When Subscriptions Make Sense
Convenience value is real for some people. If the main reason you don’t buy an annual supply is that you keep forgetting and running out — and that causes you to wear lenses past their recommended replacement date — then an autoship subscription that ensures a monthly supply arrives automatically has genuine health value, not just convenience value.
For simple, stable prescriptions: If you’ve worn the same daily contact lens for three years with no issues, brand-name autoship (not private label) at a 5% discount with free shipping is low-risk and genuinely convenient.

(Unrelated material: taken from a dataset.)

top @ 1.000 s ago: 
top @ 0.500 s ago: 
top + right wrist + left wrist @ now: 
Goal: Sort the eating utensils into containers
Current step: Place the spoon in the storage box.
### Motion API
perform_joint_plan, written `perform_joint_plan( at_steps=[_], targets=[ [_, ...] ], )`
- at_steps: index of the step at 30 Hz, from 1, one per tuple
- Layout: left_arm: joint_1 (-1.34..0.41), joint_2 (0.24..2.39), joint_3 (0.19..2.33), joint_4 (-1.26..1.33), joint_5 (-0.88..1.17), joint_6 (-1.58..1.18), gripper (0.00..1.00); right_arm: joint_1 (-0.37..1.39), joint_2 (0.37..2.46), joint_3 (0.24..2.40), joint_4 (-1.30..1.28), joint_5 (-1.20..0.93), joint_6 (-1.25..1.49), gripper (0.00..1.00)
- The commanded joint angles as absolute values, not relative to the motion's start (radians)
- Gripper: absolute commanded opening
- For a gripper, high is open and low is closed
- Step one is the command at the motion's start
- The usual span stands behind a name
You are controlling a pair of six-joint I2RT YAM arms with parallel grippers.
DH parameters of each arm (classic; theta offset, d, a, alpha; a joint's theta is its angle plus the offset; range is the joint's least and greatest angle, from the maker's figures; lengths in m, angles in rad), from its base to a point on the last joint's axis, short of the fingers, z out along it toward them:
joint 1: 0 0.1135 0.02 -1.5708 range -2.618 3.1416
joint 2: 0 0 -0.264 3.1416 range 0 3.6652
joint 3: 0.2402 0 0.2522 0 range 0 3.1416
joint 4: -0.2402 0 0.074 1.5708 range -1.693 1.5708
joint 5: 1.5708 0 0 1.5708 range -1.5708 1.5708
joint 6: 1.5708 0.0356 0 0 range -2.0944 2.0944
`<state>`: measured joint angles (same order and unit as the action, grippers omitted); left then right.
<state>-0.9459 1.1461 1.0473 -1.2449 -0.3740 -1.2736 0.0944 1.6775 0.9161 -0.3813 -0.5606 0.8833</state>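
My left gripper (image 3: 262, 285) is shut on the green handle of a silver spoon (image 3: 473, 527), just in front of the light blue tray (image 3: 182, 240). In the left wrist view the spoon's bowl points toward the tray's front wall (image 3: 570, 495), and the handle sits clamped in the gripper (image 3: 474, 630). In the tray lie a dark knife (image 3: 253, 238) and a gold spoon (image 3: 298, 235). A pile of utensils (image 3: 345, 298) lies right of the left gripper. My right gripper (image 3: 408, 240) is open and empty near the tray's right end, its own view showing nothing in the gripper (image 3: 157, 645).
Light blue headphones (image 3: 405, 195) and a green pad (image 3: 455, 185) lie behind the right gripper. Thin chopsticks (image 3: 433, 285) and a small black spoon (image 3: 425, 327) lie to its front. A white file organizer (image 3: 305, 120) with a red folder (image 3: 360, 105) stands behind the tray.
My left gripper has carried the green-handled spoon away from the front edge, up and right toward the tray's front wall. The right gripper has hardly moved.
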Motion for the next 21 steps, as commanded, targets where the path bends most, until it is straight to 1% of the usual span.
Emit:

Not worth it: If your prescription is new, changing, or you’ve had lens comfort issues — get properly fitted with new lenses and stabilize before automating anything.
Never wear contact lenses past their recommended replacement schedule to save money. The cost of a corneal infection (keratitis) treated in an emergency department runs $500–$2,000 and can cause permanent vision damage. Daily disposables are daily disposables — wearing them two days costs $0 in additional lenses but creates real infection risk. Monthly lenses reworn for six weeks save $8–$12 in lenses and create measurable corneal hypoxia risk. The math doesn’t work in favor of extended wear.
Bottom Line
For most contact lens wearers, buying a name-brand annual supply from an authorized US retailer and filing the manufacturer rebate is cheaper than subscription services — and uses the exact lens your doctor prescribed. Autoship services from 1-800-Contacts or Clearly add convenience for a small premium without the substitution risk of private-label services like Hubble. Remote prescription renewal services are a stopgap, not a replacement for annual clinical care.